Sources & References
- DeepSeek FlashMLA GitHub Repository MODEL1 commits
- Manifold-Constrained Hyper-Connections paper January 1, 2026
- Engram Memory Architecture paper January 13, 2026
- The Information: DeepSeek To Release Next Flagship AI Model
- Decrypt: Insiders Say DeepSeek V4 Will Beat Claude and ChatGPT at Coding
- Dataconomy: DeepSeek V4 And Tencent's New Hunyuan Model To Launch In April
- NxCode: DeepSeek V4 Everything We Know
- ThePromptBuddy: DeepSeek V4 Cuts Memory by 40% and Boosts AI Speed 1.8x
- HumAI: DeepSeek V4 Benchmark Leaks
- Kilo Code: DeepSeek V4 Rumors vs Reality
- Evolink: DeepSeek V4 Release Tracker
- Medium Claudio Lupi: The Most Anticipated AI Model of 2026 Still Hasn't Launched
Last updated: April 3, 2026. DeepSeek V4 has not officially launched as of this date — April 2026 is the current best estimate from multiple credible sources. This article will be updated when an official release is confirmed. For the complete global AI model landscape, see our AI Models in April 2026 guide. Compare all open-weight models side by side in our AI Tool Directory.

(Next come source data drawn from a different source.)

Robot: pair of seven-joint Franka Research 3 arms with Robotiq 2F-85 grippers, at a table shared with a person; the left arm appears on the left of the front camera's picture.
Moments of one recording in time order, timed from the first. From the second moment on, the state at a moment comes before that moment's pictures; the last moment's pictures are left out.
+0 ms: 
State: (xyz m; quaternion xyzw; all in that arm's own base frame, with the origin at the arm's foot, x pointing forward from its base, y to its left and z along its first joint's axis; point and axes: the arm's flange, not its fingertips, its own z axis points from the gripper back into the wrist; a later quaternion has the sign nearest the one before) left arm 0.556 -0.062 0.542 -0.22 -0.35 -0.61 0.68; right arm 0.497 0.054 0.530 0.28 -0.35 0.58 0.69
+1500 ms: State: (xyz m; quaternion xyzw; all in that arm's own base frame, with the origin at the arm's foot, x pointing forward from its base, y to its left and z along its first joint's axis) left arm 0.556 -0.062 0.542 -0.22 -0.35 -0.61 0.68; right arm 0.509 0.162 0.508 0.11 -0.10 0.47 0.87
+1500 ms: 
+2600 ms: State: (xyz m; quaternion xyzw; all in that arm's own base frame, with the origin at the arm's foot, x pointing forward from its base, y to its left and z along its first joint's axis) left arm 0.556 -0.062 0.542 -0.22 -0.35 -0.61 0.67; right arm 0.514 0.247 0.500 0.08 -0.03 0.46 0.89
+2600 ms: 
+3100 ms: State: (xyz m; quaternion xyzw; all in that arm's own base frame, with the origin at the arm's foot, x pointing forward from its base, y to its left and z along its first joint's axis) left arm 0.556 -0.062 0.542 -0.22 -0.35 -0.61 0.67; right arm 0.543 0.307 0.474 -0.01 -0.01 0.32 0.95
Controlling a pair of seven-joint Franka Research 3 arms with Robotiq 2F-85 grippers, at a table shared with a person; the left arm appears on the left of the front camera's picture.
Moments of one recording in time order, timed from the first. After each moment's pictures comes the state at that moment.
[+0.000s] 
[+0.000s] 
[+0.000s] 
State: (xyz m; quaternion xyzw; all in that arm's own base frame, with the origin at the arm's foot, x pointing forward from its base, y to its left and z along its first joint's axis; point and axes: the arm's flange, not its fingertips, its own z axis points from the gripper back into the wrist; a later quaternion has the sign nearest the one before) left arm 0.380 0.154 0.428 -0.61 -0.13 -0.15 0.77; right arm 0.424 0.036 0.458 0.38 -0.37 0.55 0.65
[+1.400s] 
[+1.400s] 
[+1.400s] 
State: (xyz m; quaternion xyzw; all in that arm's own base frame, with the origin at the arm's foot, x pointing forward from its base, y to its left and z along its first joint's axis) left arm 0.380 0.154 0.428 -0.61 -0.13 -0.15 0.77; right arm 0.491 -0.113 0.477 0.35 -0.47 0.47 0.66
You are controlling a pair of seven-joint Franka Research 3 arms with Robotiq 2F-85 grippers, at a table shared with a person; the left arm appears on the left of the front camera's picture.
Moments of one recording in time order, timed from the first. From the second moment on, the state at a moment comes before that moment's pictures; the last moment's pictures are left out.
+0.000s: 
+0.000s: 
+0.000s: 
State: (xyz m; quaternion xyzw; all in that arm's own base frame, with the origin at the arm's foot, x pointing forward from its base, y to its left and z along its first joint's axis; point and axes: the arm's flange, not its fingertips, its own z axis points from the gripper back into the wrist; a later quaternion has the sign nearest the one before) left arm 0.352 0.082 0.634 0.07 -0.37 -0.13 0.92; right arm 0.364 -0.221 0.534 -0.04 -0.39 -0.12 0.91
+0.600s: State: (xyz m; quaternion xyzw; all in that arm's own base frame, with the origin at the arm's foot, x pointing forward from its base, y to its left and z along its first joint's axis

Frequently Asked Questions
When will DeepSeek V4 actually be released?
As of March 20, 2026, DeepSeek V4 has not officially launched. The most recent credible reporting, from Chinese tech outlet Whale Lab, points to an April 2026 release. Previous windows mid-February, late February, early March, and March 9 all passed without an official launch.
What is DeepSeek V4 Lite?
V4 Lite is a community-given name for a stealth update that appeared on DeepSeek's website on March 9, 2026. It reportedly expanded the context window to 1 million tokens. DeepSeek has not officially confirmed this name, published specifications, or tied the update to a V4 family release.
What is Engram in DeepSeek V4?
Engram is a conditional memory architecture published by DeepSeek on January 13, 2026. It separates static memory retrieval (looking up known facts) from dynamic reasoning (solving new problems), allowing both processes to run without competing for the same compute resources. In testing, it improved long-context performance from 84.2% to 97% on Needle in a Haystack benchmarks.
Can I run DeepSeek V4 locally?
The full V4 model will require approximately 350–400GB of VRAM beyond consumer hardware. However, DeepSeek typically releases distilled smaller variants shortly after flagship launches. A quantized or distilled V4 model suitable for a single high-end consumer GPU (24GB VRAM) is expected, following the pattern set by previous DeepSeek releases.
Is DeepSeek V4 safe to use for enterprise?
DeepSeek's cloud services and consumer apps face scrutiny in several countries due to data routing concerns. However, open-weight models deployed locally on your own infrastructure send no data to DeepSeek's servers. For enterprises with data sovereignty requirements, local V4 deployment is considered a viable option by security researchers.
How much will DeepSeek V4 cost via API?
Leaked pricing suggests approximately $0.27 per million tokens roughly 40 times cheaper than Anthropic's Opus tier. This figure is unverified. DeepSeek's current V3 API is already dramatically cheaper than Western equivalents, so aggressive V4 pricing would be consistent with their historical strategy.